We need to create a table showing midpoints, cumulative midpoints, cumulative midpoints in percentages, frequency, cumulative frequency and cumulative frequency in percentage, this is shown in the below given table.

Table 6.44
Income Midpoints Cumulative midpoints Cumulative midpoints in percentages Frequency Cumulative frequency Cumulative frequency in percentages
0 – 5000 2500 2500 $$\mathbf{ {{{\frac{100}{100000}} \,× \,2500 }\, =\,2.5}}$$ 5 5 $$\mathbf{ {{{\frac{100}{50}} \,× \,5 }\, =\,10}}$$
5000 – 10000 7500 10000 $$\mathbf{ {{{\frac{100}{100000}} \,× \,10000 }\, =\,10}}$$ 10 15 $$\mathbf{ {{{\frac{100}{50}} \,× \,15 }\, =\,30}}$$
10000 – 20000 15000 25000 $$\mathbf{ {{{\frac{100}{100000}} \,× \,25000 }\, =\,25}}$$ 18 33 $$\mathbf{ {{{\frac{100}{50}} \,× \,33 }\, =\,66}}$$
20000 – 40000 30000 55000 $$\mathbf{ {{{\frac{100}{100000}} \,× \,55000 }\, =\,55}}$$ 10 43 $$\mathbf{ {{{\frac{100}{50}} \,× \,43 }\, =\,86}}$$
40000 – 50000 45000 100000 $$\mathbf{ {{{\frac{100}{100000}} \,× \,100000 }\, =\,100}}$$ 7 50 $$\mathbf{ {{{\frac{100}{50}} \,× \,50 }\, =\,100}}$$

Note that for drawing Lorenz curve we take the frequency components along the x-axis and the corresponding value components along the y-axis.
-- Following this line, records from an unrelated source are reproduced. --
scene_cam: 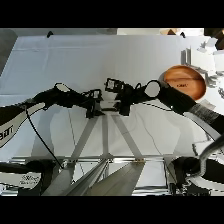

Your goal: Fold the box and place the chain.

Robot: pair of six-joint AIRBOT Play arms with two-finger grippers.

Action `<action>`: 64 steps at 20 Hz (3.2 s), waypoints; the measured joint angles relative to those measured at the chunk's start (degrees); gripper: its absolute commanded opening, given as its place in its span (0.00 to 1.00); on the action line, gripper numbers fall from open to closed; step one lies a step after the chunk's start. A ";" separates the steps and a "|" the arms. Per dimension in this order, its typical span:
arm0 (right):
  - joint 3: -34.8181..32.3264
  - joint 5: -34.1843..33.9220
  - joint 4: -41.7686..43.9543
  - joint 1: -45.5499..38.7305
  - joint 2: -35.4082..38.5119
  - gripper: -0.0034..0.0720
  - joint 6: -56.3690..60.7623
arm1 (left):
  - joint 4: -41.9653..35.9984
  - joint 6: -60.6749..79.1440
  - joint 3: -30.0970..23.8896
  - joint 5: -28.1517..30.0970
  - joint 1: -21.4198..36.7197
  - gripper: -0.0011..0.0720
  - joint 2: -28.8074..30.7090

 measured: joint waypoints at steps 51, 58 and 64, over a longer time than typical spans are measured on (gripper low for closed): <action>-5.70 7.08 28.63 -4.94 -5.27 0.06 12.52 | -0.31 -0.28 0.00 0.44 -0.02 0.30 0.00; -5.42 6.60 22.95 -13.88 10.58 0.06 18.40 | -0.04 -0.09 0.00 0.07 -0.02 0.30 0.00; -5.42 12.92 -12.57 -20.52 19.96 0.06 42.97 | 0.02 -0.02 0.00 -0.07 0.00 0.30 0.00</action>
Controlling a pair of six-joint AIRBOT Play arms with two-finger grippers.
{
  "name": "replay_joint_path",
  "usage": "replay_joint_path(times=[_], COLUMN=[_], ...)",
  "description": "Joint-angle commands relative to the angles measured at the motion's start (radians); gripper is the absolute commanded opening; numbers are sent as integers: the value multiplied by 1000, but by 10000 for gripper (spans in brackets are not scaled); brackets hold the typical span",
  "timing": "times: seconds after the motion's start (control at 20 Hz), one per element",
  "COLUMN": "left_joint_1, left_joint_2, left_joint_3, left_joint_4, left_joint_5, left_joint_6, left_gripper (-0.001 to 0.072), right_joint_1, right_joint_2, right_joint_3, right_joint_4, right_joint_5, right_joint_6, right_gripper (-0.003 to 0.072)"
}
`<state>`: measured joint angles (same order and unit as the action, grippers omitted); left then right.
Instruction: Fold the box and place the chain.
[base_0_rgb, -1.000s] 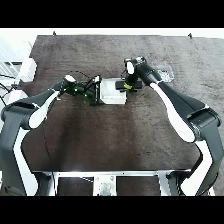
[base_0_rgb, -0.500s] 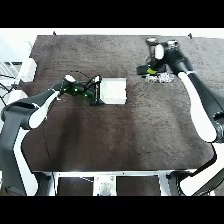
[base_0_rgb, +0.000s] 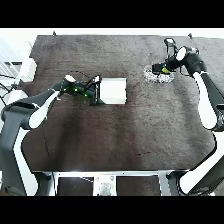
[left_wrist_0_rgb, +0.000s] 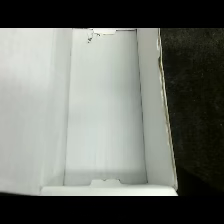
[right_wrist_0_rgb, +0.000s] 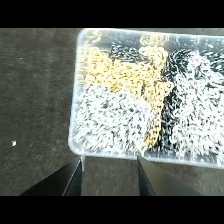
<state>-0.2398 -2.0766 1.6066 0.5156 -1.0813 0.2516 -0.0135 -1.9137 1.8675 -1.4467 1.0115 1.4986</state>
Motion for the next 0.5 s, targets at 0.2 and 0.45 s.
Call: replay_joint_path(times=[0.2, 0.45], left_joint_1=[0, -1], left_joint_2=[0, 0], left_joint_3=[0, 0], left_joint_4=[0, 0], left_joint_5=[0, 0], left_joint_6=[0, 0], left_gripper=[393, 393], right_joint_1=[-21, -21], right_joint_2=[-95, -97], right_joint_3=[0, 1], right_joint_4=[156, 157], right_joint_5=[-27, -27], right_joint_6=[-120, -120], right_gripper=[331, 170])
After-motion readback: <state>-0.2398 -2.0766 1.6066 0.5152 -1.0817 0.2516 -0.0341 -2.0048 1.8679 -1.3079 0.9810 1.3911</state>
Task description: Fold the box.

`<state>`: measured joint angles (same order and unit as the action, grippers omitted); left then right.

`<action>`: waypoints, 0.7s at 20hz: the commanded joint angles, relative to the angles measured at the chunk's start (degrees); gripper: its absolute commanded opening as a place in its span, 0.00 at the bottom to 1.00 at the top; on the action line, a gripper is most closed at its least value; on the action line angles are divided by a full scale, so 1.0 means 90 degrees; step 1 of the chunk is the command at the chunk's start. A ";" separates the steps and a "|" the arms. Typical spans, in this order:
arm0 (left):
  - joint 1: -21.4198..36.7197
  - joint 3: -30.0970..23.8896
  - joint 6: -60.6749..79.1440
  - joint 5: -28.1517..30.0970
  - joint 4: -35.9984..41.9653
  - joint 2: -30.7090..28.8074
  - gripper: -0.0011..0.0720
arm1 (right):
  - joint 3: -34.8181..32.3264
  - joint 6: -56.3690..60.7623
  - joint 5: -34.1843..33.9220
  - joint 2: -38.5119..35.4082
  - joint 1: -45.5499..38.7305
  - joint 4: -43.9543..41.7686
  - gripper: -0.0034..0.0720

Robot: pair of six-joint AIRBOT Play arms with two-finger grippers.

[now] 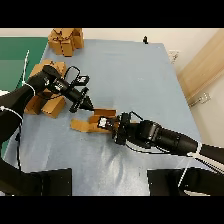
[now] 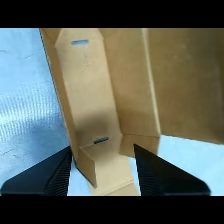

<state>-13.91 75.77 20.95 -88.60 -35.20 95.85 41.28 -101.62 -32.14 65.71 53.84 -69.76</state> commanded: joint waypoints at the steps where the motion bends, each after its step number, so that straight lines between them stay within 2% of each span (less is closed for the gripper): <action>1: -0.0002 0.0002 -0.0039 -0.0090 0.0002 0.0002 0.03 | 0.0007 0.0396 0.0022 0.0007 0.0000 0.0656 0.84; 4: -0.0002 0.0002 -0.0119 -0.0185 0.0000 0.0002 0.03 | 0.0007 0.0580 0.0046 0.0007 -0.0015 0.1105 0.85; 10: -0.0002 0.0002 -0.0114 -0.0223 0.0002 0.0002 0.03 | 0.0010 0.0576 0.0182 0.0007 -0.0085 0.1015 0.85; 12: -0.0002 0.0002 -0.0114 -0.0221 0.0000 0.0002 0.03 | 0.0039 0.0449 0.0238 0.0005 -0.0175 0.0495 0.85; 14: -0.0002 0.0002 -0.0114 -0.0219 -0.0002 0.0002 0.03 | 0.0129 -0.0403 0.0117 0.0005 -0.0296 -0.0236 0.85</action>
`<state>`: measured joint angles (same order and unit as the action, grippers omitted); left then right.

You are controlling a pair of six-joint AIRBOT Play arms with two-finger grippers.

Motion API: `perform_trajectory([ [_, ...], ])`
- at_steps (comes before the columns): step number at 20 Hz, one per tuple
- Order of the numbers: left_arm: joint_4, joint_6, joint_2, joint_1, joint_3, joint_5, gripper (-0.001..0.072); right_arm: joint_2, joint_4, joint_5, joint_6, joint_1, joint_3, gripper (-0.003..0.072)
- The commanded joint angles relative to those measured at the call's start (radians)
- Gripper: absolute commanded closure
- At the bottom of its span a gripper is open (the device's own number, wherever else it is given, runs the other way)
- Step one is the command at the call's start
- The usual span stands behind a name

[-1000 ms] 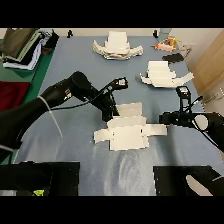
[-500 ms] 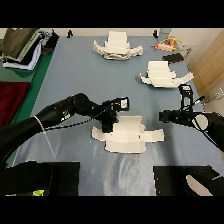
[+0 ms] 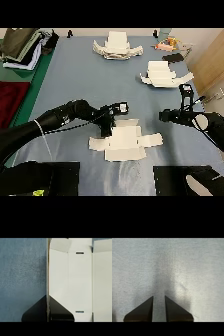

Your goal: Fold the box.

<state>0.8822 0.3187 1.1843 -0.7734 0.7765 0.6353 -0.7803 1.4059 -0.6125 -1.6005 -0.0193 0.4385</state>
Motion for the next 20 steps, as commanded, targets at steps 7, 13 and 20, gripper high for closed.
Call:
perform_trajectory([
  [7,0.178,0.102,-0.129,-0.010,0.011,-0.082,0.0702,0.001,-0.034,0.002,0.000,0.001,0.001,0.0453],
  [13,0.391,0.341,-0.128,-0.164,-0.047,-0.153,0.0703,0.001,-0.035,0.002,0.000,0.001,0.001,0.0453],
  [20,0.483,0.513,-0.119,-0.198,-0.105,-0.182,0.0702,0.001,-0.039,0.002,0.000,0.001,0.001,0.0453],
])
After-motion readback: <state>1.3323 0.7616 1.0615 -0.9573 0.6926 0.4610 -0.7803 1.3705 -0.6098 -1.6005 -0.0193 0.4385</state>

From the above table, we get the co-ordinates to be plotted as:

(x, y) = (10, 2.5), (30, 10), (66, 25), (86, 55), (100, 100)

From the above figure it is clear that along the line OC, the distribution of income proportionately equal; so that 5% of the income is shared by 5% of the population, 15% of the income is shared by 15% of the population, and so on. Hence we call OC as the line of equal distribution. The farther the curve OAC from this line, the greater is the variability present in the distribution, If there are two or more curves, the one which is the farthest from the line OC has the highest dispersion.